In my previous post about sentiment polarity, I talked about results from Pang et al (2002). One of the conclusions in that paper was that the presence of sentiment words led to better classification results than the frequency of words. In my experiment in that post, I used tf-idf, a frequency-based measure. I ran some additional experiments a few days ago when I woke up way too early using presence (binary) weights. The result was a slight improvement over tf-idf: 86.1% versus 85.7%. If we ignore document frequency and just use term frequency, the results were terrible: about 76%. So presence versus term frequency is much better, but presence versus tf-idf isn’t much better.
Or is it? Even more experiments with tf-idf produced an accuracy of 86.8%. All of this is based on 10-fold cross validation using the Pang and Lee (2004) data set, just so we’re clear. This seems to contradict their results. Of course, I wasn’t able to reproduce their results identically, even though I am using the folds exactly as they described. This may be due to a pre-processing step I am skipping (or doing extra). They mention length-normalizing the vectors, which I don’t usually bother with. It’s an oft-suggested thing to do with svms, but I have yet to have it actually help me.
So I tried normalizing. It hurt results for tf-idf, dropping it to 86.6%. It made no difference for presence, which stayed at 86.1%. No surprises there.

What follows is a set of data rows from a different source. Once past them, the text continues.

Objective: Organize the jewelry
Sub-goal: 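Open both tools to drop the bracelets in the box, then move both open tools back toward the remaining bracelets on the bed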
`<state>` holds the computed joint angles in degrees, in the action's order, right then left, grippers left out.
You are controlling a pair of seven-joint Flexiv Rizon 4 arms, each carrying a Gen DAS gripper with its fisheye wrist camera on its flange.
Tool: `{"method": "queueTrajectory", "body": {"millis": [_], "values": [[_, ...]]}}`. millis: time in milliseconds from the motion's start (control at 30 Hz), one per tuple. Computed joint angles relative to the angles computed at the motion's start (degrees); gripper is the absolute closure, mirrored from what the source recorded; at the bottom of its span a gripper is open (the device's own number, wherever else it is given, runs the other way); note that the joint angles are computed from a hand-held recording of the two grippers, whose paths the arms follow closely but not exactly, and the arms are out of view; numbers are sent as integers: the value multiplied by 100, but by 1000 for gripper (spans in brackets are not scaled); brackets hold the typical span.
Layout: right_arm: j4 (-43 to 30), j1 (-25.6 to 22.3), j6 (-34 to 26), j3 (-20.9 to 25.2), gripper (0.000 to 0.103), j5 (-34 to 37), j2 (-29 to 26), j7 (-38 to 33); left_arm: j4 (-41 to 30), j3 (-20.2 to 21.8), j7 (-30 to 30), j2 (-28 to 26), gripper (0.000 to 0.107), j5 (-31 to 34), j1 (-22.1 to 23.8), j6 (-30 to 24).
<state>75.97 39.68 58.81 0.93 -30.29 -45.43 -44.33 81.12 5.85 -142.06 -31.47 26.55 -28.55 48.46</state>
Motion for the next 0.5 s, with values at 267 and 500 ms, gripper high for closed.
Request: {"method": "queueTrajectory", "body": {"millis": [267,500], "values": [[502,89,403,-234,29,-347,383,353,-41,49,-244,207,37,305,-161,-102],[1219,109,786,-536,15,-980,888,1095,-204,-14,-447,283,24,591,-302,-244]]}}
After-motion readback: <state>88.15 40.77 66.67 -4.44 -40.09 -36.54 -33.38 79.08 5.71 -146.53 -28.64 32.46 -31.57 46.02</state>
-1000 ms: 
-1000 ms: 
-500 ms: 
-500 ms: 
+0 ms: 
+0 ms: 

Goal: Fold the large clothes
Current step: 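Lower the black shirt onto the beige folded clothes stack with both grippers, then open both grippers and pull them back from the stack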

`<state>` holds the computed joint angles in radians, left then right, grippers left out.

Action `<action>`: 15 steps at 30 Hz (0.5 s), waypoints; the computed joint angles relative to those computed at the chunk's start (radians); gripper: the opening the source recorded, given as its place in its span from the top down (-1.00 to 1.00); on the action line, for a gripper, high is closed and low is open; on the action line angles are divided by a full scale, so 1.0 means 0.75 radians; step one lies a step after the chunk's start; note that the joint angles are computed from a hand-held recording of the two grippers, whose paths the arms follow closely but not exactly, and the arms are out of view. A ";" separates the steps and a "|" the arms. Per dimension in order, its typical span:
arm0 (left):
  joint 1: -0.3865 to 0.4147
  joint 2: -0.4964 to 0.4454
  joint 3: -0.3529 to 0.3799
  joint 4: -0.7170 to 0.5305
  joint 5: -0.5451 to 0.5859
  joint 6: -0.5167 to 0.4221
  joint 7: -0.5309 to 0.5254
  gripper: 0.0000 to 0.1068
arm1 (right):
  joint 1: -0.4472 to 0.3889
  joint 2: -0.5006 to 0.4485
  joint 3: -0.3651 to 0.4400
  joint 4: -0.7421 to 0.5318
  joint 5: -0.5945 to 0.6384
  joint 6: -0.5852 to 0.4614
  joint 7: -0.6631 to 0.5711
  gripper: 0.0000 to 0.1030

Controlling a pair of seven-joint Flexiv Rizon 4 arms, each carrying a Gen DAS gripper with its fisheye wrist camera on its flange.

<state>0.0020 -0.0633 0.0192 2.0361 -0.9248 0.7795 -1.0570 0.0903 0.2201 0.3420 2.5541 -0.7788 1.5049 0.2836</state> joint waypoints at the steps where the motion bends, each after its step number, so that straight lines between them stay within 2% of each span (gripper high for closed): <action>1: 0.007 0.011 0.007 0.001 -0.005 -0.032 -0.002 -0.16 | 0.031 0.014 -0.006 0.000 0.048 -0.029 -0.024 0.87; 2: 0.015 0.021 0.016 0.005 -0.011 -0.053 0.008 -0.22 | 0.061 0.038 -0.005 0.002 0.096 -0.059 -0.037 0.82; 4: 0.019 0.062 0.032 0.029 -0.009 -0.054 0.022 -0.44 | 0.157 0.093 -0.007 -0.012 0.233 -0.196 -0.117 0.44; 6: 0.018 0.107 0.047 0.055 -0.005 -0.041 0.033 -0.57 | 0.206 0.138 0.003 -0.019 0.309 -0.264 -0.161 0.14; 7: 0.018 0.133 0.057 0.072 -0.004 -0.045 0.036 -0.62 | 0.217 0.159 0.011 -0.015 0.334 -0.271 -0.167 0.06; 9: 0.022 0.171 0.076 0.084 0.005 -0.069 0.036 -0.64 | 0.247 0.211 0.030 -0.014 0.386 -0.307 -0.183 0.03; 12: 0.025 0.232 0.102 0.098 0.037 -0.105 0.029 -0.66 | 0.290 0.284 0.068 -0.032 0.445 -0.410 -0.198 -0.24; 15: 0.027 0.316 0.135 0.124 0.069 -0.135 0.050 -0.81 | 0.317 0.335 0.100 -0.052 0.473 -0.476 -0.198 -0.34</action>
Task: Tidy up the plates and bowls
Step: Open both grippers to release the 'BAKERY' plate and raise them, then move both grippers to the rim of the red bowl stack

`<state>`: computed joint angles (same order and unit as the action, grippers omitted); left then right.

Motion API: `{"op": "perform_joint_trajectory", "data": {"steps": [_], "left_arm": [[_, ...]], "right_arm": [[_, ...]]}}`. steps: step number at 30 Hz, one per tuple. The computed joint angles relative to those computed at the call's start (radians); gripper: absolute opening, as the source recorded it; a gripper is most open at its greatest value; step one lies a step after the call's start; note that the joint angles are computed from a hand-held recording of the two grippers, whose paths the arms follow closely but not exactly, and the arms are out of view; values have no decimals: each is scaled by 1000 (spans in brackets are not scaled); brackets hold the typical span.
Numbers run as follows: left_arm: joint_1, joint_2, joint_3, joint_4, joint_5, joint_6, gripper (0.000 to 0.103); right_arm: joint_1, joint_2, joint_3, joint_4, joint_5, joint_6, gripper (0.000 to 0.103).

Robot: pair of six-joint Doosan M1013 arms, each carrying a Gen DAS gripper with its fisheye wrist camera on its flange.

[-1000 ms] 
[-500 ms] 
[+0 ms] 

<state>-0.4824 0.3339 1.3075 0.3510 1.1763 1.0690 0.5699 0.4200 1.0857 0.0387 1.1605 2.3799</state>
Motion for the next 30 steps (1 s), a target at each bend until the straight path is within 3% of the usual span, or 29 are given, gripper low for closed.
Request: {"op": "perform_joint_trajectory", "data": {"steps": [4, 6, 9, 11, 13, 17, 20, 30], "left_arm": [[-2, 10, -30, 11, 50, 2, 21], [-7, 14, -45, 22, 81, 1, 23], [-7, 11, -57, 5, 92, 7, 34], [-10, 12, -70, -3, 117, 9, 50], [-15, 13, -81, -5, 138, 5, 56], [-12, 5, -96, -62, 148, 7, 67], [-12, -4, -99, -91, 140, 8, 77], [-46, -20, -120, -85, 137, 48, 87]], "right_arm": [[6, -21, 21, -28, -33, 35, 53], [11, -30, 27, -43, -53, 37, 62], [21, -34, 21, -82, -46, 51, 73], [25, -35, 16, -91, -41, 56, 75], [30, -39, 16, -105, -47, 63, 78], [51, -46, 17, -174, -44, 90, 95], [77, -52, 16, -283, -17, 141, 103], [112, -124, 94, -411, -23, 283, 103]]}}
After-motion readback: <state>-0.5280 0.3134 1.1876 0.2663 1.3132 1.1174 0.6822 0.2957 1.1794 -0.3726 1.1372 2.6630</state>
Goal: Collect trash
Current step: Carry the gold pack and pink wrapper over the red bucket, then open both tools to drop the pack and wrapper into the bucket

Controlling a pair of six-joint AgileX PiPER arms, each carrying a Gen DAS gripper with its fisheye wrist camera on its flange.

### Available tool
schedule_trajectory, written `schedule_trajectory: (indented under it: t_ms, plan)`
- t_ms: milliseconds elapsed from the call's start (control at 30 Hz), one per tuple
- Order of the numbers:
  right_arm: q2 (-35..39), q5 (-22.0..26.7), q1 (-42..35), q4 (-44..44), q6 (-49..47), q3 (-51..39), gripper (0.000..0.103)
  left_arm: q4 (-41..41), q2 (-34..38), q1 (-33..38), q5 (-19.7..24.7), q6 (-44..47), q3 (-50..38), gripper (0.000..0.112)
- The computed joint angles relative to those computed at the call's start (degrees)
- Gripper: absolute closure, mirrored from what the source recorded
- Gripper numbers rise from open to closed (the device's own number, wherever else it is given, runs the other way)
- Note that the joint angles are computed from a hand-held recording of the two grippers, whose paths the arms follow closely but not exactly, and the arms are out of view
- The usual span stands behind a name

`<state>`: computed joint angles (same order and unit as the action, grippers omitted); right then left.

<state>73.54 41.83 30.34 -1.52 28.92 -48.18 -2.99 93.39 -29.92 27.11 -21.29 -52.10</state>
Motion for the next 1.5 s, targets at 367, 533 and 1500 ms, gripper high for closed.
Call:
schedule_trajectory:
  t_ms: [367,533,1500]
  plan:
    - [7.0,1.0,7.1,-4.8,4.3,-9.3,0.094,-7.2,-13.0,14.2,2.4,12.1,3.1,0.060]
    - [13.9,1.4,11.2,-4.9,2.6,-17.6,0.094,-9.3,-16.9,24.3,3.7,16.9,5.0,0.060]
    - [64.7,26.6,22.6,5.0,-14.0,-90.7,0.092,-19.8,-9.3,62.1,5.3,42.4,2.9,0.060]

My results contradict Pang et al (2002) in that tf-idf (frequency-based) out-performs presence. If I made a mistake, where was it? I wish their source code were made available. I guess I could always ask. There is usually some voodoo involved that isn’t obvious (to me) in the paper. This is a-whole-nother topic, one discussed with far more eloquence (pdf warning) by Ted Pedersen in the latest issue of Computational Linguistics.
References
Bo Pang, Lillian Lee, and Shivakumar Vaithyanathan. “Thumbs Up? Sentiment Classification Using Machine Learning Techniques.” In Proceedings of the ACL 02 conference on Empirical Methods in Natural Language Processing – Volume 10, July 2002. [pdf]
Bo Pang and Lillian Lee. “A Sentimental Education: Sentiment Analysis Using Subjectivity Summarization Based on Minimum Cuts.” In Proceedings of the ACL, 2004. [pdf]



[...] October 2008 in computational linguistics Well to answer the question I posed in my last post: presence is indeed better than frequency! My previous experiments led me to the opposite [...]
You should probably check one of the older papers about document classification (I think it was by D. Lewis in the 90s)?
If I understand correctly, sentiment classification is like document classification in some sense, same input, only the output is not exactly a topic, but the polarity of the document.
Anyway, in that paper they give overview of all kind of representations (tf-idf, frequency, presence, etc.) and *maybe* explain why or when one might be better than the other…
By the way – I just tried to post a comment, and I did not enter my details. The error made me type the whole comment again (when I clicked back on the browser)! :) something for your attention…
In my experiments, presence seems to be outperforming tf-idf too. ( 87% vs. 85 ) But, I have not normalized tf-idf.